KILL CONNECTION 143;

Alternatively, you can kill the open connections that have been idle for more than lock_wait_timeout.

Note: Although the error message indicates that the lock is owned by the connection with ID 76, it is not the connection that needs to be killed. It is the connection for one of the distributed leaf processes, which holds the lock that our query was waiting on. Instead, we need to kill the connection for the aggregator process, which will roll back the entire transaction.

The original connection on the child aggregator that was updating ORDERS is now closed, and the transaction is rolled back. If you try to use that session again, it automatically re-establishes a new connection with a new ID.

SELECT COUNT(*) FROM cust;
****
ERROR 2013 (HY000): Lost connection to MySQL server during query
SELECT COUNT(*) FROM cust;
****
ERROR 2006 (HY000): MySQL server has gone away
No connection. Trying to reconnect...
Connection id:    160
Current database: db1

+----------+
| COUNT(*) |
+----------+
|   390955 |
+----------+

Preventing the Issue from Recurring

To prevent the issue from recurring, inspect the application code and ensure that all the transactions are either committed or rolled back, including the transactions in exception handling.

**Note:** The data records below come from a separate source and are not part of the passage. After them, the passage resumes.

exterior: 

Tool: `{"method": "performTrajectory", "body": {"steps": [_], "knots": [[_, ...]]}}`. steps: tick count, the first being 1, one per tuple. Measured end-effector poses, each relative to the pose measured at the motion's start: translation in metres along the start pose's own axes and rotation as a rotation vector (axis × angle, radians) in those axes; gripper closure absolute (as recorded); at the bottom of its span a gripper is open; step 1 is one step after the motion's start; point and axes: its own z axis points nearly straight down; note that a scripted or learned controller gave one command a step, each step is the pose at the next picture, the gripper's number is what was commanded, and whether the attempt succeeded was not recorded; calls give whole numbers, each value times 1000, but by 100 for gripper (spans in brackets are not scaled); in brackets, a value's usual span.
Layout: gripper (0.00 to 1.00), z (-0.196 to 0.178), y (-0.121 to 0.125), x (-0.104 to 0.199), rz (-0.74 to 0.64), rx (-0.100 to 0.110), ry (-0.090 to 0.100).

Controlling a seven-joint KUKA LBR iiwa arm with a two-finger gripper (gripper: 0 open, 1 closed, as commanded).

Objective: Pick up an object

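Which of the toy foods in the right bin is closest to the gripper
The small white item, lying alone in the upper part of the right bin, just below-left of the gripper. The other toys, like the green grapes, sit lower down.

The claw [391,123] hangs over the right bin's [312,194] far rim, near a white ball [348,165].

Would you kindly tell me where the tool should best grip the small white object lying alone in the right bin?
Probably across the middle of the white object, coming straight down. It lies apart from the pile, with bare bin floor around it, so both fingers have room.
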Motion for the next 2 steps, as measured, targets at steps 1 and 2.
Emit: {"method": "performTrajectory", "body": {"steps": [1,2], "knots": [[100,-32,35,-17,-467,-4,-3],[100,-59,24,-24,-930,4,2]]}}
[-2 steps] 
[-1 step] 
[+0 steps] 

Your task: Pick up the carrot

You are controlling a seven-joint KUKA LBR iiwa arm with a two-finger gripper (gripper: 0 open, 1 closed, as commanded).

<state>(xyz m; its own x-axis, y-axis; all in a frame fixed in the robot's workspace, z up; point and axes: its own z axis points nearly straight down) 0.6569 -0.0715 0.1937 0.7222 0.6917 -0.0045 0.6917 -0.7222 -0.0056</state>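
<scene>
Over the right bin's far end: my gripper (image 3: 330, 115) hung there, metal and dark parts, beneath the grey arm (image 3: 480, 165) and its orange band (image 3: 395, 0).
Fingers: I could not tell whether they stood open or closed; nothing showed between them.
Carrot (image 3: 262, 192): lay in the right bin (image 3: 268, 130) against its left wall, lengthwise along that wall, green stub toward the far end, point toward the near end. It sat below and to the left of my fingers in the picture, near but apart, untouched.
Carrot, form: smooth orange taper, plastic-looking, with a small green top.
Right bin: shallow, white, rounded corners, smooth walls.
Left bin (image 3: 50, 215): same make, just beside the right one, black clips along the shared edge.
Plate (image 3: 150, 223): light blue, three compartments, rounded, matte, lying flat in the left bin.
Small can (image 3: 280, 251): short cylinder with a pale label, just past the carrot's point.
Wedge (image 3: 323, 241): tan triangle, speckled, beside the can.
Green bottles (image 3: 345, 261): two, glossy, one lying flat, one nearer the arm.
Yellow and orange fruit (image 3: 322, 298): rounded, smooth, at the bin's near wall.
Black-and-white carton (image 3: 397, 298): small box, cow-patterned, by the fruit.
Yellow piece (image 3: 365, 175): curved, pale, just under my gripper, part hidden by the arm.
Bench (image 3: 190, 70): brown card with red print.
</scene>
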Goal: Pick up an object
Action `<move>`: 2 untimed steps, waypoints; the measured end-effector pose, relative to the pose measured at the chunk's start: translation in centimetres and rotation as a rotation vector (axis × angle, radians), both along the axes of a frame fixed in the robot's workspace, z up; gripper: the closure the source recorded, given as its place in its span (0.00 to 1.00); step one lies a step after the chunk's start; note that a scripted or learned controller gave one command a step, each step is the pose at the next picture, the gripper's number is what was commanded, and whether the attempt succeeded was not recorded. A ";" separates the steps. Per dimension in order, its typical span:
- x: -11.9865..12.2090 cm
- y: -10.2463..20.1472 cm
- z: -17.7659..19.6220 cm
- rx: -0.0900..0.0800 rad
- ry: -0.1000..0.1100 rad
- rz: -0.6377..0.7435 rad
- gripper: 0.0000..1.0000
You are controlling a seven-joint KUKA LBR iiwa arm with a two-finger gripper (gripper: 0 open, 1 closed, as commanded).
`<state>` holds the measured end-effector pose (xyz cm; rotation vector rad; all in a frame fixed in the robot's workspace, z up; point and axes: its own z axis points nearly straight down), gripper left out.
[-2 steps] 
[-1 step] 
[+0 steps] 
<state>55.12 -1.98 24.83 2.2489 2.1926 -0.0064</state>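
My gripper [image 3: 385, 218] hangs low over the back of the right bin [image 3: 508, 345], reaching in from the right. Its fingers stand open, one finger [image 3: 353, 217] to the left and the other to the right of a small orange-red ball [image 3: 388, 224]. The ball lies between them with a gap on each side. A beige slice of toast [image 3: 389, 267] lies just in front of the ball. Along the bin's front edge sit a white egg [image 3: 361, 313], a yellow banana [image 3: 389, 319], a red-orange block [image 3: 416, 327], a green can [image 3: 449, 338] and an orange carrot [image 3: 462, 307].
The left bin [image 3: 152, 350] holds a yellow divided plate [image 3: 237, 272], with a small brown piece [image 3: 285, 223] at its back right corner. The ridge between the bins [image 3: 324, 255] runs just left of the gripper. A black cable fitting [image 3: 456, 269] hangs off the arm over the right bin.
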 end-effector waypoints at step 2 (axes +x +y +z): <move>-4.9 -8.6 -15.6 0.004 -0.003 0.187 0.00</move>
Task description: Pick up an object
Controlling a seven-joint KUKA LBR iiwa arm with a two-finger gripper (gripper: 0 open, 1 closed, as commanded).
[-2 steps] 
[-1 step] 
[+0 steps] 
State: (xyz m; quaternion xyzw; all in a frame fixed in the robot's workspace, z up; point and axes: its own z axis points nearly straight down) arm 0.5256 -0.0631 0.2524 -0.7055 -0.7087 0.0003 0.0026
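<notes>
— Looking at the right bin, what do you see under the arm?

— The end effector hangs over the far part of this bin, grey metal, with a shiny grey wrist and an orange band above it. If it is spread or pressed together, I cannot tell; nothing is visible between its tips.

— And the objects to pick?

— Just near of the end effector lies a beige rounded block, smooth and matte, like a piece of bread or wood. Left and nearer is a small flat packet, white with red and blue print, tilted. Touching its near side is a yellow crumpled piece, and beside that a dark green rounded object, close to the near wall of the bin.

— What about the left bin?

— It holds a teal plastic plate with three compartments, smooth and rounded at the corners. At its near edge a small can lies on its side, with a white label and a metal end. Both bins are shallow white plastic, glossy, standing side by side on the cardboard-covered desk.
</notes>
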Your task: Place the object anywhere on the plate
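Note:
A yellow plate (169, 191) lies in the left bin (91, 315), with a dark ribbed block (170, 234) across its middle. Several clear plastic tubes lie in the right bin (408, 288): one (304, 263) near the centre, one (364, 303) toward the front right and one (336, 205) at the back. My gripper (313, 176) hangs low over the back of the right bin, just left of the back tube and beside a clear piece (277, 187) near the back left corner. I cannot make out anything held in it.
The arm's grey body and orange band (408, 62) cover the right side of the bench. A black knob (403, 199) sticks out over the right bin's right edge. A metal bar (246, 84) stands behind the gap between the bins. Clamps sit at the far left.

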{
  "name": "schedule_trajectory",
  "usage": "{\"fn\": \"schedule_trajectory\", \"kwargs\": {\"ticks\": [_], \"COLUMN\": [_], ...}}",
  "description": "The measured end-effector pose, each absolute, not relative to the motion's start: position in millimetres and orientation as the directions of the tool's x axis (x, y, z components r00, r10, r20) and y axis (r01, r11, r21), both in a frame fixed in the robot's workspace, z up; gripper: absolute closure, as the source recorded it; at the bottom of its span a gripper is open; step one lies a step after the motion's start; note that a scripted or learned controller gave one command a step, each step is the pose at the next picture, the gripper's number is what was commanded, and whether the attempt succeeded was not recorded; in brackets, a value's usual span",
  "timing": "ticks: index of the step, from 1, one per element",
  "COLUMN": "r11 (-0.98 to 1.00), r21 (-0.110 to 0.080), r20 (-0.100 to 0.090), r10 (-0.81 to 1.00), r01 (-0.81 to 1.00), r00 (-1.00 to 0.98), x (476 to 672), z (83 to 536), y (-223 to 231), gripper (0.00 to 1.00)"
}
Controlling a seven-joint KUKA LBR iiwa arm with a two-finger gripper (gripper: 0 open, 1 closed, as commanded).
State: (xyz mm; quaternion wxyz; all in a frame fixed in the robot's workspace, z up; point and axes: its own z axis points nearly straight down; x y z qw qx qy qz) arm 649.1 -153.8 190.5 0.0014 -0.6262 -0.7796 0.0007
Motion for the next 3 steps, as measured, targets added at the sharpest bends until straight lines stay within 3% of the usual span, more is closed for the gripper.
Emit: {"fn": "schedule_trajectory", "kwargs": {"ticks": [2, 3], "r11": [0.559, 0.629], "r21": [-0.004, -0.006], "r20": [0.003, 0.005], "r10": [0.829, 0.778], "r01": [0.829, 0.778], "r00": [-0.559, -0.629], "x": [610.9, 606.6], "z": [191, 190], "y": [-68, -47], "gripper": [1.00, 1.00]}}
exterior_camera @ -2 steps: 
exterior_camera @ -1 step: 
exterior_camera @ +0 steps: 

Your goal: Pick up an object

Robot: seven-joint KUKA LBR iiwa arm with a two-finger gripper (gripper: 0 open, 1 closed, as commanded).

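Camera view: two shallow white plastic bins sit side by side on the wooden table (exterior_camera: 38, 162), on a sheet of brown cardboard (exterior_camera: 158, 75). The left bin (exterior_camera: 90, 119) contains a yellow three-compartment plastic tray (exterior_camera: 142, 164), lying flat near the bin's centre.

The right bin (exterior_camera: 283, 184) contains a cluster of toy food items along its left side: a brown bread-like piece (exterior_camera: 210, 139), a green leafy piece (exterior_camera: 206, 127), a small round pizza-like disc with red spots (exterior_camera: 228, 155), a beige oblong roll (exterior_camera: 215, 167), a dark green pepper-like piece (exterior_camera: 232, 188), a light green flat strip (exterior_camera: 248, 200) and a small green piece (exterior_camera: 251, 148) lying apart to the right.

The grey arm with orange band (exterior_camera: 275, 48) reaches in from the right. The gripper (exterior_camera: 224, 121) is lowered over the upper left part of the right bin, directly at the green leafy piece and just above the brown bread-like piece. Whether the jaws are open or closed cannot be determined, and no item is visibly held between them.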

Additionally, all manually run transactions must be committed or rolled back as well.

A common cause of this error is if the transaction is executed as part of a stored procedure, but exception handling causes the final commit to get skipped. To prevent this issue, add rollbacks for the transaction in the exception handling section of the stored procedure. For more information, see Transactions in Stored Procedures.

The impact of this error can be mitigated by setting a session timeout for the client, in order to automatically kill the idle transactions. When a client ends a session, the database rolls back the uncommitted transactions and closes the connection on its end. If the session timeout value is set lower than the lock wait timeout (default 60 seconds), then idle connections will not cause lock wait timeouts to be breached.

Note: Setting a query timeout in Resource Governance will not affect idle transactions. The query timeout limit only applies to executing queries.